• Frank [he/him, he/him]
      ·
      2 years ago

      As far as I know it's the number accepted by historians who aren't fascists. It really was a very bad famine. There was a bad drought that year. Efforts to sabotage collectivization caused serious problems. Large portions of arable land weren't even seeded, and large parts that were weren't harvested. Grain quotas were way off because the local administration was lying to the central administration, causing the central admin to requisition a much larger percentage of grain based on the false numbers. Poor communication existed at every level, and meant that the central government didn't understand the scope of the famine until it was already well under way. Relief efforts were hampered by poor organization at the local level.

      It was a complete clusterfuck top to bottom. The general consensus is that the Soviet government had the resources to avert the worst parts of the famine, but due to a variety of factors failed to react appropriately to do so. Credible socialist and neutral historians tend to agree that the government was criminally liable for what happened as they had a responsibility to use available resources to help, but failed in their responsibility to do so.
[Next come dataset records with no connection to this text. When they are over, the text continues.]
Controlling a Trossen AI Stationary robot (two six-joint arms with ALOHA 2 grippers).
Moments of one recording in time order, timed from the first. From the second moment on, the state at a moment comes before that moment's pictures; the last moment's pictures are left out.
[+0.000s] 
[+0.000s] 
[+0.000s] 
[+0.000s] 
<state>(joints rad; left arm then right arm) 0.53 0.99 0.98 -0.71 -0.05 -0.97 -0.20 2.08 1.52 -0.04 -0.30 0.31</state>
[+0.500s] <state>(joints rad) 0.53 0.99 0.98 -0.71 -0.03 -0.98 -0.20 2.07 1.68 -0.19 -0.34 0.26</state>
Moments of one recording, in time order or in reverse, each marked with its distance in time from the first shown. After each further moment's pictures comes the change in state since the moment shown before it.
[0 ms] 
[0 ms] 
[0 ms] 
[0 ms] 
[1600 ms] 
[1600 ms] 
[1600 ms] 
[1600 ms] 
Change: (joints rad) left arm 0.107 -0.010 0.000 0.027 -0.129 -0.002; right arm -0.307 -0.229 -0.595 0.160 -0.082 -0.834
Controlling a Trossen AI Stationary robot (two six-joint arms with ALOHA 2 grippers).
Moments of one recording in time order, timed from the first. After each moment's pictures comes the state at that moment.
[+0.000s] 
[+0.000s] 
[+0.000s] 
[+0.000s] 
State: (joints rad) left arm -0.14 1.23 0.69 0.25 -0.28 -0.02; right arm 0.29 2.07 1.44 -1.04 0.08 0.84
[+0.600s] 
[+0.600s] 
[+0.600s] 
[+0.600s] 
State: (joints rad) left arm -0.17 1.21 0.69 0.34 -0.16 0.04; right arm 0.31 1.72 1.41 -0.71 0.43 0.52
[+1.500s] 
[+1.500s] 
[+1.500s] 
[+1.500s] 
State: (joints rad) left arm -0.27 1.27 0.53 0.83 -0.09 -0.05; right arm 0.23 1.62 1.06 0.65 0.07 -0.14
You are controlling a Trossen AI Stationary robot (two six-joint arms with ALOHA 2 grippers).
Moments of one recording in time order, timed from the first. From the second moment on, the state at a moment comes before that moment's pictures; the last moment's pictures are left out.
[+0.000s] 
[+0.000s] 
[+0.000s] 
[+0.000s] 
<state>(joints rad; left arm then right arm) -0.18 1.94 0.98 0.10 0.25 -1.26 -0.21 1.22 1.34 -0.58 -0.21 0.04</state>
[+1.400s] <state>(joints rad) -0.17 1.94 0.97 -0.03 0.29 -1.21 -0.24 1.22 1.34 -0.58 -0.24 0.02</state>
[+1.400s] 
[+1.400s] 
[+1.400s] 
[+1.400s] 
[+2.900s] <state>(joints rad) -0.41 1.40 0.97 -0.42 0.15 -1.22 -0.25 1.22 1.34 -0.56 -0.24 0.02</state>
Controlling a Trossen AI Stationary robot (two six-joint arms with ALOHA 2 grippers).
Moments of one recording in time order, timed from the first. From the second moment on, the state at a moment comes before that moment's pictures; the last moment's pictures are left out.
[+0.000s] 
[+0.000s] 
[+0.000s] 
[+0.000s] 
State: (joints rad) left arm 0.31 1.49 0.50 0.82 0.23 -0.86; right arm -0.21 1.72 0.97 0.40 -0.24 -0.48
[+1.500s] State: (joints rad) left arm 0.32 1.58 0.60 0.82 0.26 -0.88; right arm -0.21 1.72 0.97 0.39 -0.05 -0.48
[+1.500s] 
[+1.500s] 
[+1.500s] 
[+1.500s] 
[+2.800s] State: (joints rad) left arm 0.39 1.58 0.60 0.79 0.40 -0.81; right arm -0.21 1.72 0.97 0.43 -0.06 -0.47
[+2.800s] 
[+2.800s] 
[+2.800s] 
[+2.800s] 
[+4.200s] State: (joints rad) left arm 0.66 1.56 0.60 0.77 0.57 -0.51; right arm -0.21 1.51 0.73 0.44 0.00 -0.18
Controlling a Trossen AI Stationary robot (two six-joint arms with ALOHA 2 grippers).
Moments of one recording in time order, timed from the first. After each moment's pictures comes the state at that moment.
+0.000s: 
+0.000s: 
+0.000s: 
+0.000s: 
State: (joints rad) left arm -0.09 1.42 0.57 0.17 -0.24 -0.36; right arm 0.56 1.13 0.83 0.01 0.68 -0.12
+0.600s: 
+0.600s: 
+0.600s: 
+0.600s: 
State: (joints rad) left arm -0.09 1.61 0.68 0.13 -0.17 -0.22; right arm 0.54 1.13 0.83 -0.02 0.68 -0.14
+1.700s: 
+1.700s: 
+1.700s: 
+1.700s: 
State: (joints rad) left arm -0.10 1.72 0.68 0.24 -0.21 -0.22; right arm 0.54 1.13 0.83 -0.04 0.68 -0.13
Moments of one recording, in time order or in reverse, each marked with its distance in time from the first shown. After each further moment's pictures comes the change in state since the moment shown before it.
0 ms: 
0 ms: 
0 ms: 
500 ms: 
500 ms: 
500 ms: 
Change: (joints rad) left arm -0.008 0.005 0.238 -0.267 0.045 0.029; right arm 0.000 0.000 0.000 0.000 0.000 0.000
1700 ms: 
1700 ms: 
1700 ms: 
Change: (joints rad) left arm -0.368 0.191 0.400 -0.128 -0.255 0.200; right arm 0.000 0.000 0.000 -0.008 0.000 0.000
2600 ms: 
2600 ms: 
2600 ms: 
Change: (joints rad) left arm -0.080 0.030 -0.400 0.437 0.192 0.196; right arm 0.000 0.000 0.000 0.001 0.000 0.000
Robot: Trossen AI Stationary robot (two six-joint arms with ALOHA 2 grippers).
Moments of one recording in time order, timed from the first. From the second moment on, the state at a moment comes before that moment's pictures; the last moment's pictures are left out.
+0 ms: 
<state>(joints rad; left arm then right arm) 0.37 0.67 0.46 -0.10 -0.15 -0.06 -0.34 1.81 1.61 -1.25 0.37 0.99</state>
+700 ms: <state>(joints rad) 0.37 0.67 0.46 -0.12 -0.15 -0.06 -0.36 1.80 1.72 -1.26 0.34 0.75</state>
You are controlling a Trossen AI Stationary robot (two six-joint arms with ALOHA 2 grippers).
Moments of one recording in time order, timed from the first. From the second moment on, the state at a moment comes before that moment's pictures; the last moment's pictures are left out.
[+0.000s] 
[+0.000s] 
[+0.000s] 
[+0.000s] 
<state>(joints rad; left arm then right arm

The consensus is that it was a crime akin to manslaughter; Unintentionally causing a death that the perpetrator could reasonably be said to have prevented if they had acted differently.

      However their actions were not intended to kill anyone and there was no plan or deliberate action to exacerbate the famine. When the scope of the famine eventually became clear to the central government they did take action to provide relief, however imperfectly. The whole concept that it was deliberate is ridiculous anyway; It requires one to uncritically believe that the Ukrainians in the lower levels of the Ukrainian SSR conspired in planning and implementing a genocide against themselves. And to the best of my knowledge there's no real motive attributed to the alleged genocide. Why the Soviet government would want to kill a fraction of the Ukrainian peasantry is never really explained.

      It's indisputable that the process of collectivization and mechanization of agriculture caused a great deal of hardship for several years, but the goal was obviously and unquestionably to end the periods of famine and poor harvests that had plagued the region for centuries, and once the projects were actually implemented they were very successful and there wasn't another famine except 1945-46 in the context of the devastation of WWII.